The thing that bothered me so much was the fact that a girl in my level in class, and no better than me, got the amazing part of a “Party Girl” which meant she got to spend thirty minutes on point, while I got a lousy (and yes every previous “Chinese” knows the time they have) fifty-nine seconds on stage doing the same stupid thing over, and over. It’s not that I was ungrateful, I just hate the favoring and especially the “dumbing-down” my teachers continued to do to my fellow students and I. Here I had been dancing for six years, going to class four times a week, and I really didn’t have much to show for it. Yes, I could’ve pushed myself more, there’s no question in that, but when you’re restricted to doing only a certain thing, and never being allowed to take a risk, it makes you lazy and frustrated.

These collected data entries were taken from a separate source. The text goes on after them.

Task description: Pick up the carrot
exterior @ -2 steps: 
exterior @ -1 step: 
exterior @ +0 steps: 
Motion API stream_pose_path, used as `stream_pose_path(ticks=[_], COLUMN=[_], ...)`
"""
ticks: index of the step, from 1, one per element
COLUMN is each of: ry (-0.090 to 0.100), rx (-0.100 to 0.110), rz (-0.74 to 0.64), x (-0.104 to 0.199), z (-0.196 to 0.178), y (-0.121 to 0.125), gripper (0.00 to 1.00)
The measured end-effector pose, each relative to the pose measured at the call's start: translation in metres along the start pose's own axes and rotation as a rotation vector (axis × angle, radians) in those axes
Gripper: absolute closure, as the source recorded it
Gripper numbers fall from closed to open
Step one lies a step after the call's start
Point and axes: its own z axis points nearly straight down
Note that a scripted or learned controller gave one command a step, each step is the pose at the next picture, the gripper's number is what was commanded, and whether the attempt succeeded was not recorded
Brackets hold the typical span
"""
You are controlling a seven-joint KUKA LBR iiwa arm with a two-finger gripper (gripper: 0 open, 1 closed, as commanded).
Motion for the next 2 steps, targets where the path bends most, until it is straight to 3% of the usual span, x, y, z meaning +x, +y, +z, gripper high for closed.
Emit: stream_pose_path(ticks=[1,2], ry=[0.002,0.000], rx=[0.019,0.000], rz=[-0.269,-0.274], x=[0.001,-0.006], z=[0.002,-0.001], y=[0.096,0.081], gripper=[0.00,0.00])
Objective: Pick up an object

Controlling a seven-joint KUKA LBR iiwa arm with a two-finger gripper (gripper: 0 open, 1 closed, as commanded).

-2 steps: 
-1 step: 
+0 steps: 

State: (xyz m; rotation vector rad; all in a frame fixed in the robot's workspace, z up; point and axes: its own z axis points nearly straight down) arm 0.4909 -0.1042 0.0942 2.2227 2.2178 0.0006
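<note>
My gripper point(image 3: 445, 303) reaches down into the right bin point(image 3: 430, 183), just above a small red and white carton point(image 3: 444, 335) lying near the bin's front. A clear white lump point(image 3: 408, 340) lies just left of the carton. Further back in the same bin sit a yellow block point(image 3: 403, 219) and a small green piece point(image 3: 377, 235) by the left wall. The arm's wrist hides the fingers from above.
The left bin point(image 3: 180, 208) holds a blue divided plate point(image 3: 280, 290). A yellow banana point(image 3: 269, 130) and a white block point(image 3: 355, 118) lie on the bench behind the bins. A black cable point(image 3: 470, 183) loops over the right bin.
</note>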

The winter I had again been pushed to the lame part, which was made lamer, of a “Chinese”, and such a disgusting display of favoring went on, the academy lost eleven students in the course of one month.
I was one of them.
I quit so I could pursue other things I enjoyed, so I could try new things, and mostly, because I couldn’t stand taking part in something I disagreed with so much. It has been three years since I left the academy, but I still take the community classes the hold for people who just want to dance for the fun of it. I enjoy these classes because the really push you, even if you’re not that good. There’s no dumbing-down so far, and I think it’s because of two things. 1. The teachers, and 2. They want you to have fun, and work hard at the same time. They don’t know if you’ll come back to the class, so they push you so you’ll get as much out of it as possible. They really needed that in the “elite academy”.
Sometimes I run into my old teachers in the hall, and they smile and say “hi”. They also look me up and down, ask if I’ve failed yet, (not in those words exactly) and then they’re on their way. I laugh, thinking about it, how silly it all seems to me.
I used to dream of becoming a professional Ballerina so badly. There was nothing I wanted more. Now, I’m glad I’m not. I wouldn’t mind dancing professionally, but I think it would be really neat if dance became about dancing again.